## Task to carry out
Please give back the listing below word for word and drop any images.

## Exercise data
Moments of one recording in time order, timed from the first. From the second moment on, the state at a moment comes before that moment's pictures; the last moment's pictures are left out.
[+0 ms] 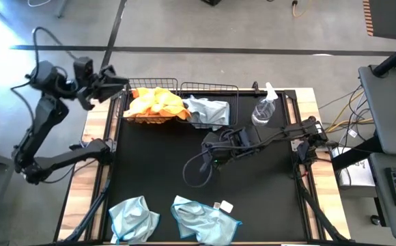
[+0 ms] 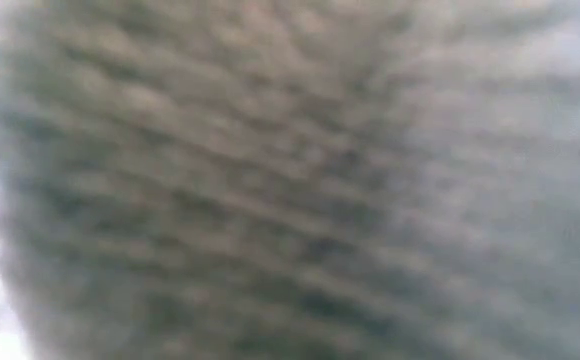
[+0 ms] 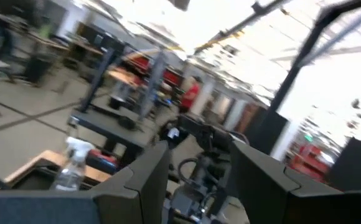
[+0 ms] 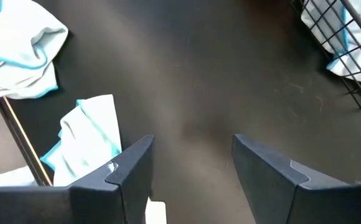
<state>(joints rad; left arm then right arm) 0.86 0.78 1.21 -0.14 0.88 -0.69 0.22 1.90 2.05 -1.27 0.16 0.80</state>
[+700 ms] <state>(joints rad) 0.54 1.07 1.22 0.39 1.13 -0.69 0.20 1.91 2.05 -1.27 0.19 0.79</state>
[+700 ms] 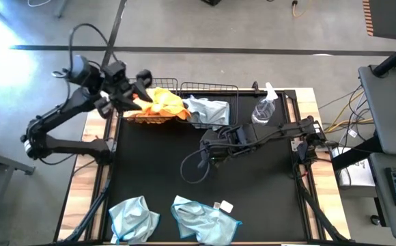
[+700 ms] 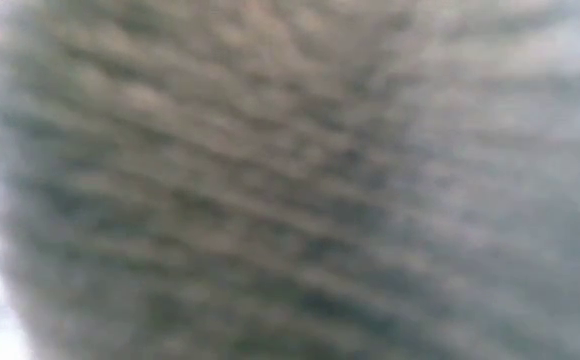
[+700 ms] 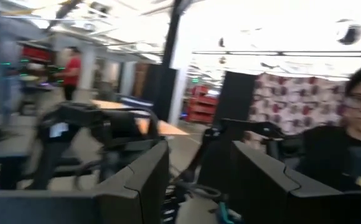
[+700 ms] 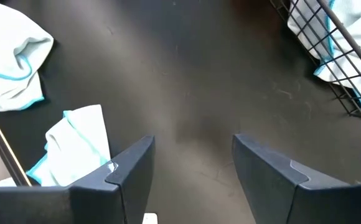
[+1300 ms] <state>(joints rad) -0.04 1.16 1.22 0.50 0.73 -0.60 0.21 1.91 2.05 -1.27 0.19 0.75</state>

## Answer box
Moments of one recording in time order, timed from the first. From the second moment on, the state at a moment comes before that moment's pictures; the last moment's pictures are left out.
[+0 ms] 
[+0 ms] 
[+0 ms] 
[+0 ms] 
<state>(joints rad; left arm then right arm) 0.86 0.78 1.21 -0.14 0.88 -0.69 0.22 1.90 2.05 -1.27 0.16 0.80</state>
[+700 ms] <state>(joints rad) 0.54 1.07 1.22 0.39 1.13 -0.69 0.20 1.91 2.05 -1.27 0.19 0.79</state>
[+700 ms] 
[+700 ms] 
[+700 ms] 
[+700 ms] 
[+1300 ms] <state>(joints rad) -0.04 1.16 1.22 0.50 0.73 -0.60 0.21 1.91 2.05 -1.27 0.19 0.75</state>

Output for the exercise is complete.